Mr Martin said it had always been the Government’s intention “to file this declaration after South Africa has filed its memorial in the case. We understand that South Africa filed its memorial last week”.
The Government’s decision “to intervene in the South African case was based on detailed and rigorous legal analysis. We’re serious about this and we’ve done it properly.”
He said “work is progressing on the preparation of Ireland’s declaration of intervention, which it is intended will be filed before the end of this year. In formulating this declaration, Ireland will set out a robust basis for its intervention before the court. It is then a matter for the court to rule on its admissibility.”
Mr Gannon asked “what will be left of Gaza?” while the Government goes to court. He said the Government seems to be “content to be the least worst” of nations in its response, and insisted that “we are complicit” in genocide.
Ms Cairns said that there are “after nearly 44,000 dead, including nearly 17,000 children, after more than 100,000 people injured, after 10,000 people missing, buried in wreckage and the rubble. After an expansion of the conflict to Lebanon, nothing has changed”.

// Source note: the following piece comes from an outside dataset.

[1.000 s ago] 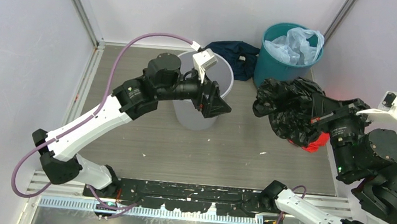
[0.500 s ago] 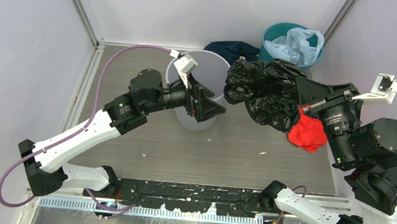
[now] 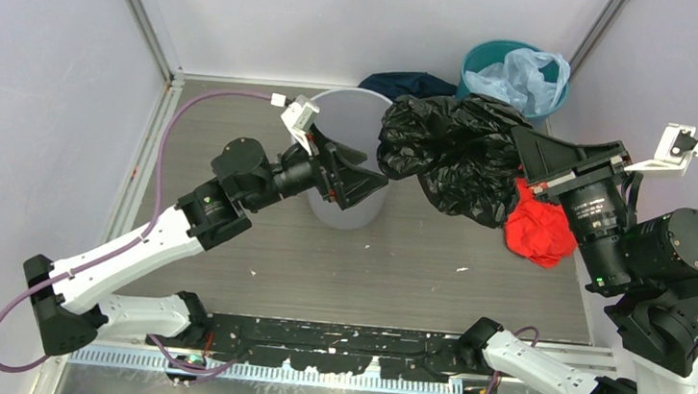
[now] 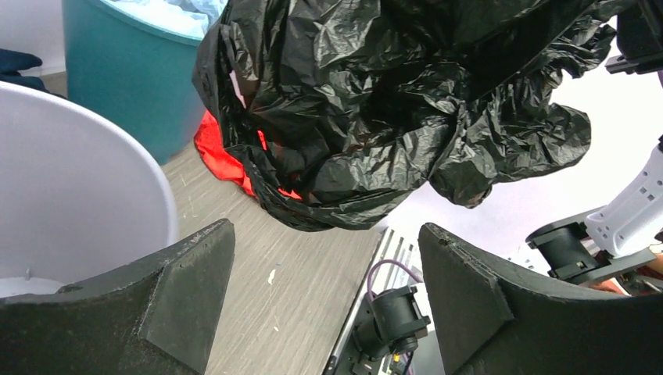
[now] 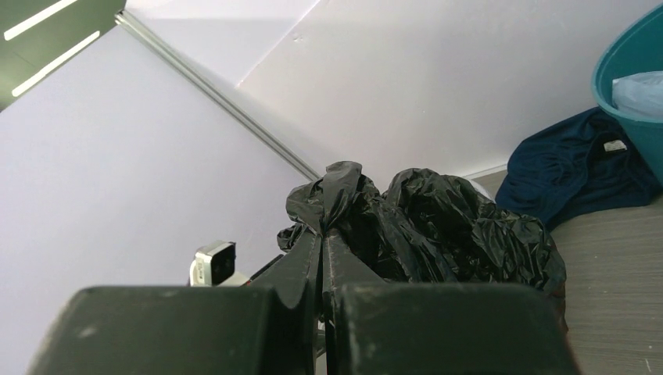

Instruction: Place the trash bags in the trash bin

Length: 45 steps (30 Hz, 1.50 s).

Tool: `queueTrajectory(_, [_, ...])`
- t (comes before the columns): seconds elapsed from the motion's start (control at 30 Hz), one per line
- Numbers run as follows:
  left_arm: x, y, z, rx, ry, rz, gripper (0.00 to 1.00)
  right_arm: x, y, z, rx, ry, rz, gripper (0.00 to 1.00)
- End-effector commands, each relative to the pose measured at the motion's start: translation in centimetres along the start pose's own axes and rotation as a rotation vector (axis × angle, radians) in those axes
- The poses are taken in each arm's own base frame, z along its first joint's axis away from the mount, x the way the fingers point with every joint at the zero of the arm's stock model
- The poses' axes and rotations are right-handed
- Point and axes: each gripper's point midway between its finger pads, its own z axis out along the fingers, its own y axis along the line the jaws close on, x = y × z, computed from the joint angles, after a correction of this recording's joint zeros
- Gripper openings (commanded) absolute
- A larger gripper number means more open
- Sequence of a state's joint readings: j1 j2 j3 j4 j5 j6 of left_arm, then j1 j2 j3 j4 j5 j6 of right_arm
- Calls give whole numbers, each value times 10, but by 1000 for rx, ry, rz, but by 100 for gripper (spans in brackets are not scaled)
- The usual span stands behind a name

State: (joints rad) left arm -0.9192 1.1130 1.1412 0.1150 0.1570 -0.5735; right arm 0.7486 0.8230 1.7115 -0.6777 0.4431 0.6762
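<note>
The black trash bag [image 3: 450,157] hangs crumpled in the air, its left end over the right rim of the light grey trash bin [image 3: 347,214]. My right gripper [image 3: 522,136] is shut on the bag's gathered top [image 5: 344,183], seen pinched between the pressed fingers of that gripper [image 5: 322,234]. My left gripper [image 3: 378,177] stands open in front of the bin's near right side with nothing between its fingers. In the left wrist view the bag [image 4: 375,101] hangs above and beyond that open gripper [image 4: 324,228], and the bin wall [image 4: 70,180] is at the left.
A red cloth bundle [image 3: 537,232] lies on the floor under the right arm. A teal bin [image 3: 479,57] holding a pale blue bag [image 3: 523,79] stands at the back right. A dark navy cloth [image 3: 404,84] lies behind the grey bin.
The right gripper carried the black bag left and up, from over the red bundle to the grey bin's rim. The left arm drew back leftward, its gripper staying open.
</note>
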Motion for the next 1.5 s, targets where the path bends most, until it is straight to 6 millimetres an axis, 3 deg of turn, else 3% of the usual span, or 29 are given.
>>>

“We still maintain normal diplomatic relations with Israel. We still maintain normal travel relations with Israel. We’ve actually increased our trade in dual use technology with Israel. We continue to allow military aircrafts carrying bombs and munitions to travel through our airports and airspace, and this Government still won’t call Israel’s actions what they are. This is a genocide.”
The Tánaiste said the Government “has also repeatedly set out the clear policies and procedures that pertain to overflights of sovereign airspace. There are procedures and a legal framework there. We don’t facilitate anything there.”
He said that “on the question of sanctions, as this House is aware Ireland does not impose unilateral domestic sanctions. We’ve been particularly active against violent illegal Israeli settlements.”
Sinn Féin foreign affairs spokesman Matt Carthy said the Tánaiste and other Government representative “are all always going to great pains to outline the appreciation that is expressed to them by representatives of the Palestinian people. I have to say that speaks more to the silence and complicity of much of the rest of the Western world than it does give reason for us to clap ourselves on the back.”
His party colleague Rose Conway-Walsh pointed to the Occupied Territories Bill and said the Government had had four years to sort out issues with it. “I do not trust this Government to pass this Bill in the next term.”
Labour TD Brendan Howlin said that for more than a year “the people of Gaza have been bombed, shelled, buried under rubble, burned and starved. A staggering 43,000 Palestinians are dead. Many believe that is a considerable underestimate. Many, up to 10,000, more are still buried under the vast tracts of rubble that was once the built environment of Palestine.”
Independent TD Catherine Connolly described the Tánaiste’s speech as “carefully crafted, avoiding the issue and utterly out of touch with the feeling of the public on the ground”.